Décidément, on frôle l’anorexie aux Chorégies. Quand on jette un coup d’oeil dans le rétro, on se rappelle par exemple, en 2011, pour les 40 ans du plus ancien festival d’art lyrique de France (créé en 1869), qu’étaient programmés non seulement Aida avec Indra Thomas dans le rôle-titre, dirigée par Tugan Sokhiev, avec une chorégraphie de Jean-Charles Gil, une mise en scène de Charles Roubaud et une scénographie d’Emmanuelle Favre. Mais aussi Rigoletto avec Leo Nucci, Patrizia Ciofi, Vittorio Grigolo et Marie-Ange Todorovitch, l’Orchestre National de France et une floppée de choristes des opéras d’Avignon, Marseille et Toulon. Sans oublier la IXe Symphonie de Beethoven avec l’Orchestre National du Capitole de Toulouse et 4 solistes dont Nathalie Stuzmann.
En 2016, toujours deux opéras à l’affiche. Madama Butterfly avec Ermonela Jaho, l’Orchestre Philharmonique de Radio France et les choeurs des trois opéras de la Région Sud. La Traviata avec, tenez-vous bien, Placido Domingo, mais aussi Le Requiem de Verdi avec notamment Ekaterina Gruberova et Joseph Calleja. Et également un concert Bernstein-Gerschwin avec Julie Fuchs et Benjamin Bernheim.
Il y a 3 ans, en 2023, la rock star du piano, Khatia Buniatishvili qui avait dû attendre la fin d’un terrible orage d’été pour entamer le Concerto N°1 de Tchaikowsky, mais aussi Carmen avec Marie-Nicole Lemieux et Jean-François Barras, un récital du pianiste Evgueny Kissin et enfin un Gala Verdi avec le couple le plus en vue du monde, à la ville comme à la scène, Anna Netrebko et Yusif Eyvazov.

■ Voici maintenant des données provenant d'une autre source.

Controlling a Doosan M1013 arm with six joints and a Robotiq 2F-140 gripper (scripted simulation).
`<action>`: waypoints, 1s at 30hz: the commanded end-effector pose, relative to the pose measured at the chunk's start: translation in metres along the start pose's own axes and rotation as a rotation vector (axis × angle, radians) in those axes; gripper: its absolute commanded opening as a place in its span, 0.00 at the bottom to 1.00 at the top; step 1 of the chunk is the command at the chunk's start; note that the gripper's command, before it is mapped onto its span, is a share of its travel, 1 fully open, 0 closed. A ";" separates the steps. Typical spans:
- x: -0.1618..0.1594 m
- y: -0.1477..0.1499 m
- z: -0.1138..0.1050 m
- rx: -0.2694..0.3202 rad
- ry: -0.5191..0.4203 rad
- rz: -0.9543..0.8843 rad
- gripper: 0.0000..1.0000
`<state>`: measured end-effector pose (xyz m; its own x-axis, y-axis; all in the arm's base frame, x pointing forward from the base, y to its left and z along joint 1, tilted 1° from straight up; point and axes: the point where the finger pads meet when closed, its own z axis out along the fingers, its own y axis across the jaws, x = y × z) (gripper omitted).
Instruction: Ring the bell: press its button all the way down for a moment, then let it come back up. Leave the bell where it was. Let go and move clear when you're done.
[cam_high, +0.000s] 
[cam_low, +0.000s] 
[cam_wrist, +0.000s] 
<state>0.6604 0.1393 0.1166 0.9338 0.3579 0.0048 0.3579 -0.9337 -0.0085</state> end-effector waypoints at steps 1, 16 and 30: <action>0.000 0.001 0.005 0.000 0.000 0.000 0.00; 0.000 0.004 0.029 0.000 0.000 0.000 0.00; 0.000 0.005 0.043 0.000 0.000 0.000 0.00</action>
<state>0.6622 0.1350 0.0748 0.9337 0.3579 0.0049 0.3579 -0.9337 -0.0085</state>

En 2024, le programme avait déja réduit avec le chanteur Mika pour un concert symphonique, « Les saisons » de Vivaldi et Guido avec le Malandain Ballet de Biarritz et un seul opéra à l’affiche, « Tosca » en version concert, sans décor ni mise en scène mais heureusement avec l’enfant chéri des Chorégies, Roberto Alagna.
La programmation 2026
Cet été, contrairement à ce qui était prévu, pour Traviata de Verdi, le rôle-titre ne sera pas chanté par Nadine Sierra. Quand elle a découvert qu’il n’y aurait qu’une version « concert », c’est-à-dire allégée, elle s’est retirée de la distribution. Elle sera donc remplacée par la soprano Jessica Pratt. Mais elle viendra quand même chanter au Théâtre Antique le 27 juin des partitions des grands airs d’opéra. Ce soir-là étaient prévues les Black Legends dont la tournée européenne a été annulée. Autre modification, le violoniste Renaud Capuçon a changé la liste des musiques de films qu’il interprétera le 18 juillet. Sont prévus notamment Le dernier métro de Georges Delerue, Love Story de Francis Lai, Les Moulins de Mon Coeur (Affaire Thomas Crown) de Michel Legrand. Il a quand même conservé Les choses de la vie et Rabi Jacob.
Avec tous ces changements, ce programme allégé et bientôt le départ du directeur des Chorégies dont c’est la dernière programmation ultra-light pour des raisons budgétaires, certains se demandent si elles ont encore un avenir dans le domaine si apprécié du lyrique qui, il y a peu de temps, grâce à la richesse de leurs propositions chaque été, des stars qui y participaient — chanteurs, musiciens, chefs d’orchestre, solistes de renommée internationale — attiraient deux fois plus de spectateurs au cœur du Théâtre Antique d’Orange.